• Task goal: Beginning at the top of the material, repeat each line exactly, and stop once the line with "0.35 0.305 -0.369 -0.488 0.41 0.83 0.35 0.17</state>" has been written.
┄┄┄┄┄┄┄┄┄┄┄┄┄┄┄┄┄┄┄┄
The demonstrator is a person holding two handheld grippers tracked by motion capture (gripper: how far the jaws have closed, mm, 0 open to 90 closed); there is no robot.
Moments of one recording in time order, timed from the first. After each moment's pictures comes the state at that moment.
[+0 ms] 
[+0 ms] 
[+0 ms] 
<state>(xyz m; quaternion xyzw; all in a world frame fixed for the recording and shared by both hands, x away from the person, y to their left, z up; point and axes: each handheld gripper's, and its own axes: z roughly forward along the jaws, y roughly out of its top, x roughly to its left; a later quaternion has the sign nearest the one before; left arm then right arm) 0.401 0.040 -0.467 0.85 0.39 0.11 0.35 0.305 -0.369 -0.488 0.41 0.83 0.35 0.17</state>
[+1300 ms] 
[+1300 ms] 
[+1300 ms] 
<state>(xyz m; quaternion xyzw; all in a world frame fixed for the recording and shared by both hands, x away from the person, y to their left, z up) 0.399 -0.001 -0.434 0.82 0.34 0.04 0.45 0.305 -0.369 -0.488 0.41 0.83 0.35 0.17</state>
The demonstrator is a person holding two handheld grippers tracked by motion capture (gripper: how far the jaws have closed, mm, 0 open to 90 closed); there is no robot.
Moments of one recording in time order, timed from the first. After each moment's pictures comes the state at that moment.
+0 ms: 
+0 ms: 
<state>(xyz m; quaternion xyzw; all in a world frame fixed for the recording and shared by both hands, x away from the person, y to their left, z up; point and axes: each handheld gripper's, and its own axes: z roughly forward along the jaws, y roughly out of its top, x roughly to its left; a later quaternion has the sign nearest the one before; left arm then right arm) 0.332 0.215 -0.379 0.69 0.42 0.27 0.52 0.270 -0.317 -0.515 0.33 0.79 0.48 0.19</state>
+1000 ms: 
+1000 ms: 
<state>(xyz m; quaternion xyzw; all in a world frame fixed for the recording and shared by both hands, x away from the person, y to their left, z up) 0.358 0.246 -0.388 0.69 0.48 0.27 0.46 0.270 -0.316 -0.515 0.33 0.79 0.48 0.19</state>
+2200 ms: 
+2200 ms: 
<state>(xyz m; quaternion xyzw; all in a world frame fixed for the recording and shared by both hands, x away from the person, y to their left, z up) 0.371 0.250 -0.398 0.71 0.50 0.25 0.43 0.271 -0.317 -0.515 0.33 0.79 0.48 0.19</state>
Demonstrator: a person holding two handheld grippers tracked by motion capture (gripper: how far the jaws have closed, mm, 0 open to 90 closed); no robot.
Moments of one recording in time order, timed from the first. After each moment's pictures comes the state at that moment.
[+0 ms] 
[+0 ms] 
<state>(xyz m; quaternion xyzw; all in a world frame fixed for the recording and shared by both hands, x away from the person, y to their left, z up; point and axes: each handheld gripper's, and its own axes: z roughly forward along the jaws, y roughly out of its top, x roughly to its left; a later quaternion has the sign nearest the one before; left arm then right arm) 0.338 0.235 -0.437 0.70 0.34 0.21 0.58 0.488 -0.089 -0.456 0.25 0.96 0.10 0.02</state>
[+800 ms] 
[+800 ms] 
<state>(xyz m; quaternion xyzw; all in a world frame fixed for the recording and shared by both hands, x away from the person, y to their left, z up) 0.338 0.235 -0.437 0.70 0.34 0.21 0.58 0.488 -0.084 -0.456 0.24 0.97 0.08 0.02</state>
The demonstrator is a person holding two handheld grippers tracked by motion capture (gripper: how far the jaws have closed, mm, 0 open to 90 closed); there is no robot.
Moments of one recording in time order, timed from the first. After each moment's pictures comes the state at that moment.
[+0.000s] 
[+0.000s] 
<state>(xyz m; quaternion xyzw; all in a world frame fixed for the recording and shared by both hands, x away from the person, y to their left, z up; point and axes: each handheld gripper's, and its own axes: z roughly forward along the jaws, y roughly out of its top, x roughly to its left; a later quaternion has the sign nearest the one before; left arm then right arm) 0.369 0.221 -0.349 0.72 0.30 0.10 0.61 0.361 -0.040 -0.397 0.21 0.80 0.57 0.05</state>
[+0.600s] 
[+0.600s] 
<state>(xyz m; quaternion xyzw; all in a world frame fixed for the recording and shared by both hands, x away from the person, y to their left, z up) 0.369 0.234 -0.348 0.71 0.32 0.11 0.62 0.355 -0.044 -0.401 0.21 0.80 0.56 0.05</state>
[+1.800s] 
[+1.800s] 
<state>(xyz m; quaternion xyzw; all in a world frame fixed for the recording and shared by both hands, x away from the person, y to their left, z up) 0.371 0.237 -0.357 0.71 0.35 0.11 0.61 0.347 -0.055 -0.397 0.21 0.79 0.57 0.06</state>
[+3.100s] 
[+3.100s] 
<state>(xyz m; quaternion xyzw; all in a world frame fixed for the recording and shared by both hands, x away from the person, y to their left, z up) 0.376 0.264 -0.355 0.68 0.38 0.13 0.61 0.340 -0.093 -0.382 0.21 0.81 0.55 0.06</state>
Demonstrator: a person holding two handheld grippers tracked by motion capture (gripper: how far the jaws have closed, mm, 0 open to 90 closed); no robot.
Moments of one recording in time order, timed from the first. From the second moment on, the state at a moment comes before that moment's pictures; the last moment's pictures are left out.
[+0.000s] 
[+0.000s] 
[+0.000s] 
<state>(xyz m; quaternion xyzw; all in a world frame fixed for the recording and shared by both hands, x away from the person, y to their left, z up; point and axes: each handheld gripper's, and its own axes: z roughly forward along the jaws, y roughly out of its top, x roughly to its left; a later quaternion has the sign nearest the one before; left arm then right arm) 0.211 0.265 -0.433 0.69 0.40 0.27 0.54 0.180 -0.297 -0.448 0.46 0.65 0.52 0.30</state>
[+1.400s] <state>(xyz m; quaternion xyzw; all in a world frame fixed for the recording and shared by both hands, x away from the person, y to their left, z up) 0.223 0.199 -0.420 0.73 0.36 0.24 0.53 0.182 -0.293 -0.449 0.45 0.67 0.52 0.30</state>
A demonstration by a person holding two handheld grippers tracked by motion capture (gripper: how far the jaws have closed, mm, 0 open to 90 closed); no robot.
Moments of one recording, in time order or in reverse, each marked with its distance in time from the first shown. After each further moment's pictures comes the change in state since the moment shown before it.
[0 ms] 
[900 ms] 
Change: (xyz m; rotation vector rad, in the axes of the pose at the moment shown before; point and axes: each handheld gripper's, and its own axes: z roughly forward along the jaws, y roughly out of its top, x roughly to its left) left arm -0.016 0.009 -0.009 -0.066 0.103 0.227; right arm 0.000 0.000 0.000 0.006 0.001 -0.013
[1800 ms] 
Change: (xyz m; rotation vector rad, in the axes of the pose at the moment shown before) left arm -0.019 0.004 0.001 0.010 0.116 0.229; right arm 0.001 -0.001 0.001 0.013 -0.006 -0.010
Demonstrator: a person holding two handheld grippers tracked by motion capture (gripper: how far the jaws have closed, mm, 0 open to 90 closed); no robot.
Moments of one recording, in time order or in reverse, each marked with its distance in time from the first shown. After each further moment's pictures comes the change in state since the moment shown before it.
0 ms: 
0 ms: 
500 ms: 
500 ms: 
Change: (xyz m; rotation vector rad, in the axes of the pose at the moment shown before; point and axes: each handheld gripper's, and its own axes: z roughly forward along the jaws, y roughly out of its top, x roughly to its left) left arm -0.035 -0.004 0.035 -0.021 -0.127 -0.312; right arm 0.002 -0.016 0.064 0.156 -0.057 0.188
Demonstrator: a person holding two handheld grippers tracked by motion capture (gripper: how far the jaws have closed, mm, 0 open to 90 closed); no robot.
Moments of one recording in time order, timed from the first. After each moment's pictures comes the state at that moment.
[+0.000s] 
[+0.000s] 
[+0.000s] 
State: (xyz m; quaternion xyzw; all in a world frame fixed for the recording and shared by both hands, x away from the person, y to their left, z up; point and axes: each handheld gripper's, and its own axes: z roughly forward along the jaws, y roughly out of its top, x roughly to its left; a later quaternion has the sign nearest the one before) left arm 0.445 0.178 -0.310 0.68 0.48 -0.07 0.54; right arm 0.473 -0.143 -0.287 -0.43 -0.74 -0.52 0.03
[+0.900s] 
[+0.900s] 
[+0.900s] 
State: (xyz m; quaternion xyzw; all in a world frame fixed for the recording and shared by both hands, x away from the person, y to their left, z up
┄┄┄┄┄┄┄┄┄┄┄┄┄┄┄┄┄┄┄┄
• Response for this exercise:
The demonstrator is a person holding two handheld grippers tracked by motion capture (gripper: how far the jaws have closed, mm, 0 open to 90 closed); there is no robot.
Moments of one recording in time order, timed from the first. After each moment's pictures comes the state at that moment.
[+0 ms] 
[+0 ms] 
[+0 ms] 
<state>(xyz m; quaternion xyzw; all in a world frame fixed for the recording and shared by both hands, x away from the person, y to their left, z up; point and axes: each handheld gripper's, and its own axes: z roughly forward along the jaws, y roughly out of its top, x roughly to its left; a later quaternion has the sign nearest the one before; left arm then right arm) 0.401 0.040 -0.467 0.85 0.39 0.11 0.35 0.305 -0.369 -0.488 0.41 0.83 0.35 0.17</state>

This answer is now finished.